La genèse de la vie d’adulte, c’est le premier chagrin d’amour, en ce qu’il nous apprend notre inexorable solitude.
Cette genèse, Charlotte et son demi-frère Guillaume vont la vivre simultanément. Deux trajectoires à la fois parallèles et divergentes, qui ne se croiseront que deux fois pendant le film. La fraternité ici ne sert qu’à réunir un personnage féminin et un personnage masculin, l’un hétérosexuel et l’autre homosexuel, qui vivront différents déboires et maltraitances selon leur genre.
On peut distinguer dans Genèse trois tableaux. Le premier dépeint avec une justesse rare, aux airs de documentaire, la complexité et l’intensité des premières expériences amoureuses. Lesage ne justifie pas cette intensité par la jeunesse ou la naïveté de ses personnages qui se révèlent, au contraire, sages et courageux dans leur sincérité. Il rafraichit des clichés usés : l’héroïque déclaration d’amour en public ne renverse pas l’ordre social, la rupture se fait avec amour et tendresse. Quand sa caméra se pose sur les transports ou la solitude (particulièrement bien mise en scène dans les fêtes), elle fait naître des petits moments de grâce.

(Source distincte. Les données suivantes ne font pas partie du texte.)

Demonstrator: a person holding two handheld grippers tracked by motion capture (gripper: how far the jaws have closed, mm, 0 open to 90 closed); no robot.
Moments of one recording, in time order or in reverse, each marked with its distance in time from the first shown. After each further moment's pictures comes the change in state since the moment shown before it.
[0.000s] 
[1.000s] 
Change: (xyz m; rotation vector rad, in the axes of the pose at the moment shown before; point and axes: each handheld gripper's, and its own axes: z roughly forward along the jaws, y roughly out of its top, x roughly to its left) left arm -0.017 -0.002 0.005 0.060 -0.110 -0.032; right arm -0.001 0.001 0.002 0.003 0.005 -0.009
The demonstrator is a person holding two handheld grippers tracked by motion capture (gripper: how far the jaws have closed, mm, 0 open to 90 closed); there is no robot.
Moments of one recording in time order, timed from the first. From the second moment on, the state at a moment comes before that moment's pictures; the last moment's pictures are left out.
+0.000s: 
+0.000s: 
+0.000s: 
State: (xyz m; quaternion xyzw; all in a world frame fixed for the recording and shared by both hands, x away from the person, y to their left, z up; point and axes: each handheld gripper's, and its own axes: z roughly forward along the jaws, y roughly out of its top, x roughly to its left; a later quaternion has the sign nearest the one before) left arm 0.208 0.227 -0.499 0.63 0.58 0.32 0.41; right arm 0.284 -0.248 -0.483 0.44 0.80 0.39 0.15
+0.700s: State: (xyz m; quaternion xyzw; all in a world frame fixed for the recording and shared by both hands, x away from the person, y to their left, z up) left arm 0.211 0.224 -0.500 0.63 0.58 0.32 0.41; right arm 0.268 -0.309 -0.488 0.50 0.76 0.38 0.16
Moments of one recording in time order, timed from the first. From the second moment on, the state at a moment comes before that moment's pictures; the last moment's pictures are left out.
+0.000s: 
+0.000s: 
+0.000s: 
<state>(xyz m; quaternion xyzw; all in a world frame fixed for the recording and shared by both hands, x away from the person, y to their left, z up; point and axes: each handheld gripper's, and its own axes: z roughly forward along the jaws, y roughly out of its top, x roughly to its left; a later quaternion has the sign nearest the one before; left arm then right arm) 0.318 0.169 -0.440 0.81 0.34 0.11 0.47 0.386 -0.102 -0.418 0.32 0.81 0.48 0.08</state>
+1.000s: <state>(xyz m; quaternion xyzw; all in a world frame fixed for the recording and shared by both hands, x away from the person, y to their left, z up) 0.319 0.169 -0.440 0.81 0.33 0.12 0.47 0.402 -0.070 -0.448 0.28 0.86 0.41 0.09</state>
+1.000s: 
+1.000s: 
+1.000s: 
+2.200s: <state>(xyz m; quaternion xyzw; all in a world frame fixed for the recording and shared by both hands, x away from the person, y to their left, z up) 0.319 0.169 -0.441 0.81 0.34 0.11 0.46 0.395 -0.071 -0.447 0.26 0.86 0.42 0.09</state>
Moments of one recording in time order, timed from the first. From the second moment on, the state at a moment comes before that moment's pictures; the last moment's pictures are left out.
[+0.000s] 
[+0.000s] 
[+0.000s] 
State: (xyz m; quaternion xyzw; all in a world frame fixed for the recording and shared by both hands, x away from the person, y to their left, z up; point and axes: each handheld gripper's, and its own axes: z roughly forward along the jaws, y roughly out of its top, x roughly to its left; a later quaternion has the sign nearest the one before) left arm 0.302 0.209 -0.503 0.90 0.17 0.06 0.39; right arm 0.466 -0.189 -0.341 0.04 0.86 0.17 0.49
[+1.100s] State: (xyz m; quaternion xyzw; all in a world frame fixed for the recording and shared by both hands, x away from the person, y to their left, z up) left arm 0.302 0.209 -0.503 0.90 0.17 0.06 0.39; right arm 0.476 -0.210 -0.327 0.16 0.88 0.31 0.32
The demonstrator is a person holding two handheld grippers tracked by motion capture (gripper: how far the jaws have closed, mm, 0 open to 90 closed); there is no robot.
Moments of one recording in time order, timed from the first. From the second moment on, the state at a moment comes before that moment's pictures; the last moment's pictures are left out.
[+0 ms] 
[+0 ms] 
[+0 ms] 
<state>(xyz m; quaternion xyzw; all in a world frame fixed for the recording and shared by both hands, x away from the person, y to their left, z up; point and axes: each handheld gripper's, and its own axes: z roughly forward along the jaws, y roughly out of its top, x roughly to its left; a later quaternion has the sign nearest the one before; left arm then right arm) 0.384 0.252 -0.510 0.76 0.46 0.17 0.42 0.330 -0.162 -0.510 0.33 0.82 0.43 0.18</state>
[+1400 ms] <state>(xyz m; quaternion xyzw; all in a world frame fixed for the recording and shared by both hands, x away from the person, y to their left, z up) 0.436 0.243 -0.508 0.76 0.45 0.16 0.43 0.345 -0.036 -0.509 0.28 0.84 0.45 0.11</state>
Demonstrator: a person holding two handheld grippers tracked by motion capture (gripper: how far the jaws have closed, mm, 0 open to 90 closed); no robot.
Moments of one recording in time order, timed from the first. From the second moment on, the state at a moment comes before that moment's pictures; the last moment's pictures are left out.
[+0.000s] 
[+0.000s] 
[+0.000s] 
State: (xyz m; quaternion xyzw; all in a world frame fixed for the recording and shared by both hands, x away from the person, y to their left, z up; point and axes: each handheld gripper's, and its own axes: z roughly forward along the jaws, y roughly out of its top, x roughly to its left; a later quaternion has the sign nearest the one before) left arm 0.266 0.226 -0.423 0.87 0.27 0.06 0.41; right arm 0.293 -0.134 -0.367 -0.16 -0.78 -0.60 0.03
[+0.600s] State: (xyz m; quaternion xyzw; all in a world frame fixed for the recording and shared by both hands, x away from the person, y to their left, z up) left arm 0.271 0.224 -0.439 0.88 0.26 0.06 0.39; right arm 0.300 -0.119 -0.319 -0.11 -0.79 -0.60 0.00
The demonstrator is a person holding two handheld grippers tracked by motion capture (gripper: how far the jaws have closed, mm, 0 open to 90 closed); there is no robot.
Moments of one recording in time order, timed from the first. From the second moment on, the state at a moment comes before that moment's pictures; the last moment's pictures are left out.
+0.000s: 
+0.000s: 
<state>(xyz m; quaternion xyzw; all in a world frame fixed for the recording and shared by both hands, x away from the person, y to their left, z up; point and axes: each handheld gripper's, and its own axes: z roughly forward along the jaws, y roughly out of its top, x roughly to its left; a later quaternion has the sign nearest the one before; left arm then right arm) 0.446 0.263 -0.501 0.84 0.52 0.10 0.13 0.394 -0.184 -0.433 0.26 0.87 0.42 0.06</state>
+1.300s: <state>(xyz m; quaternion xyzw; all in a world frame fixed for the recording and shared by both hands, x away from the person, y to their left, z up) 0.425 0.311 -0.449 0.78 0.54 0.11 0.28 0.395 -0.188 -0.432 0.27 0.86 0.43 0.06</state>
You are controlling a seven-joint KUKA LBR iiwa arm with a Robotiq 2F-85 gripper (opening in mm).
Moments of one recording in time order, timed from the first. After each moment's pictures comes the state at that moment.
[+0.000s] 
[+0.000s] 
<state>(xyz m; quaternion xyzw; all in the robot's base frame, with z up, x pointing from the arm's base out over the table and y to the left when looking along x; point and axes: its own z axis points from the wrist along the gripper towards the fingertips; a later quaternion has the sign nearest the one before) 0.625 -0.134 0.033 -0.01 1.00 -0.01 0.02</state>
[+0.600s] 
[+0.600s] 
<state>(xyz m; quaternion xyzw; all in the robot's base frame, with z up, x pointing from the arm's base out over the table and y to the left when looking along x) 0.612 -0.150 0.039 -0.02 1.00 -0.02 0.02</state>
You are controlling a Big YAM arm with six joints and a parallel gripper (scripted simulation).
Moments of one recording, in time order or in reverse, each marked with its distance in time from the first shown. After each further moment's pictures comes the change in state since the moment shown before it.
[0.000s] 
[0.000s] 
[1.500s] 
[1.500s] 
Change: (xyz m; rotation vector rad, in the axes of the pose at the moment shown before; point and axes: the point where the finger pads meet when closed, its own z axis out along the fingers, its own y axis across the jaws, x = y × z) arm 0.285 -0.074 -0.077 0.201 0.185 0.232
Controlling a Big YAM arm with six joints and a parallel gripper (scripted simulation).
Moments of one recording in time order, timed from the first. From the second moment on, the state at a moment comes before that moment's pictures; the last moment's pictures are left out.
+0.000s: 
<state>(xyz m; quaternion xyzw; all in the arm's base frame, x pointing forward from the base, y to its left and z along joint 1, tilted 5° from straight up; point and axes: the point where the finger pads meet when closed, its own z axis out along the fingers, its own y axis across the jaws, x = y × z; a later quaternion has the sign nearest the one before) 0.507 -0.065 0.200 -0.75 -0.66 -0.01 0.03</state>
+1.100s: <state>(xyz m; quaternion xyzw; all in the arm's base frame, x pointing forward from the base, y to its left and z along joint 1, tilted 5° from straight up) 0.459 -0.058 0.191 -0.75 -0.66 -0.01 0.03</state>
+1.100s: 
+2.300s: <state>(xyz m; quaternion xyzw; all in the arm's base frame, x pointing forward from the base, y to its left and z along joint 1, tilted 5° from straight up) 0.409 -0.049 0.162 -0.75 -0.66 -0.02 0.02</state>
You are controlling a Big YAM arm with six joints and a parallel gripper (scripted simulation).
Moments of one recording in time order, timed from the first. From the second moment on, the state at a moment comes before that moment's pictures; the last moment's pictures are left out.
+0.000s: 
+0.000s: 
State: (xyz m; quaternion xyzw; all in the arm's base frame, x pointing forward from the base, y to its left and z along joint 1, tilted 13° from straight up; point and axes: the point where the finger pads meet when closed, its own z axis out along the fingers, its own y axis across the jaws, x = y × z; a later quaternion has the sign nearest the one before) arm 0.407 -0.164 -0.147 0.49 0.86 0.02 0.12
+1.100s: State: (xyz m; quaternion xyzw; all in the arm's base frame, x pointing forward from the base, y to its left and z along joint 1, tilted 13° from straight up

N’étant pas beaucoup plus âgée que les personnages de Genèse, j’ai reconnu une vérité inédite dans la représentation de ces baptêmes sentimentaux. Cette vérité m’a permis de m’identifier très fortement à l’un comme l’autre des personnages, à leur émouvante errance. Le jeu des acteurs sublime encore cette justesse : si Noée Abita ne déçoit pas, Théodore Pellerin brille.
Mais la justesse ne suffit peut-être pas à porter un film. Or c’est justement quand on commence à se languir un peu de ce premier tableau que le deuxième vient nous prendre par surprise. L’empreinte feutrée de normes sociales malsaines se mue sous une forme plus terrifiante. Et la violence discrète des déceptions amoureuses laisse place à celle, extrême, de dérives machistes. Face à la première comme la seconde, Charlotte et Guillaume doivent faire front seuls.
Quel dommage que ce point d’orgue du film soit abandonné à peine installé. Avorté pour laisser place à un troisième tableau, à mes yeux totalement incompréhensible. Qui vient re-souligner certains des propos du film en introduisant deux nouveaux personnages, plus jeunes encore, pour incarner la genèse de la genèse, les tout premiers sentiments. Plus qu’une longueur, ce dernier quart d’heure est comme une excroissance. Un court métrage juxtaposé au long, un rideau qui se re-lève et distrait de ce qui vient de se jouer, le privant de son dénouement.